History

United States
- Name: USS LST-872
- Builder: Jeffboat
- Laid down: 18 November 1944
- Launched: 28 December 1944
- Commissioned: 22 January 1945
- Decommissioned: 8 July 1946
- Fate: Sold,; 27 October 1947;
- Stricken: 15 August 1946

Argentina
- Name: ARA Cabo San Gonzalo (BDT-4/Q44)
- Acquired: 27 October 1947
- Out of service: 1979
- Identification: IMO number: 5402069

General characteristics
- Class & type: LST-542-class LST
- Displacement: 1,490 tons (light);; 4,080 tons (full load of 2,100 tons);
- Length: 328 ft (100 m)
- Beam: 50 ft (15 m)
- Draft: 8 ft (2.4 m) forward;; 14 ft 4 in (4.37 m) aft (full load);
- Propulsion: Two diesel engines, two shafts
- Speed: 10.8 knots (20 km/h) (max);; 9 knots (17 km/h) (econ);
- Complement: 7 officers, 204 enlisted
- Armament: 8 × 40 mm guns;; 12 × 20 mm guns;

= USS LST-872 =

1944 LST-542-class tank landing ship

USS LST-872 was an LST-542-class tank landing ship in the United States Navy. Like many of her class, she was not named and is properly referred to by her hull designation.

== Operational history ==
LST-872 was laid down on 18 November 1944 at Jeffersonville, Indiana, by the Jeffersonville Boat & Machinery Co.; launched on 28 December 1944; sponsored by Mrs. Carrie I. Morris; and commissioned on 22 January 1945.

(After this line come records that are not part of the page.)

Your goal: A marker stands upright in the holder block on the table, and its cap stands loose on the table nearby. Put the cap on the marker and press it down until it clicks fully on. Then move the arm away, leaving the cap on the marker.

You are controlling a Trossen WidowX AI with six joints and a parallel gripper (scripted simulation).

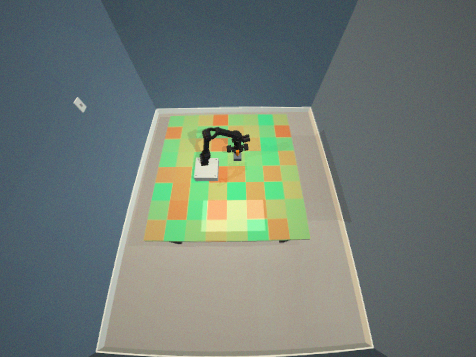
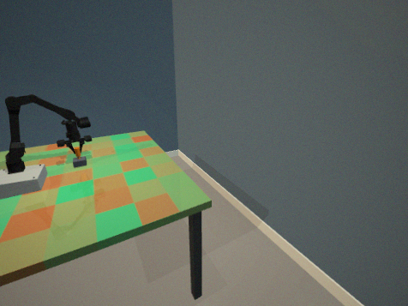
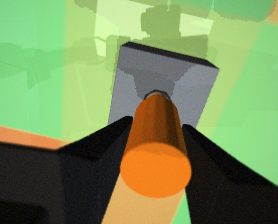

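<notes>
My gripper tip is 1 cm below the orange cap. From my gripper tip the other things lie so: holder block: 6 cm below.
</notes>
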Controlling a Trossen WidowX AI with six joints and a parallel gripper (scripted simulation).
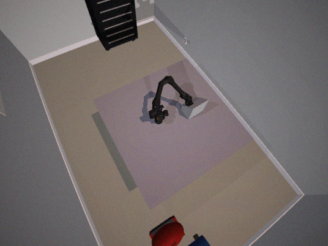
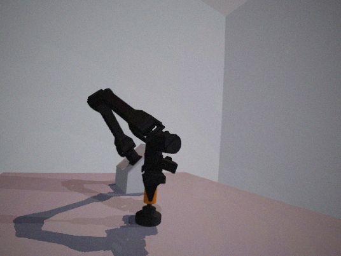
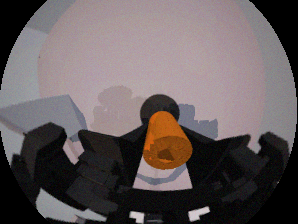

LST-872 performed no combat service with the United States Navy and was decommissioned on 8 July 1946 and struck from the Navy list on 15 August that same year. On 27 October 1947, she was sold to the Northwest Merchandising Service, renamed Doña Micaela and transferred to Argentina.

=== Argentine service ===
In Argentine Navy service, LST-872 was named ARA Cabo San Gonzalo and redesignated BDT-4 (Buque Desembarco de Tanques), later Q44. She was retired in 1979.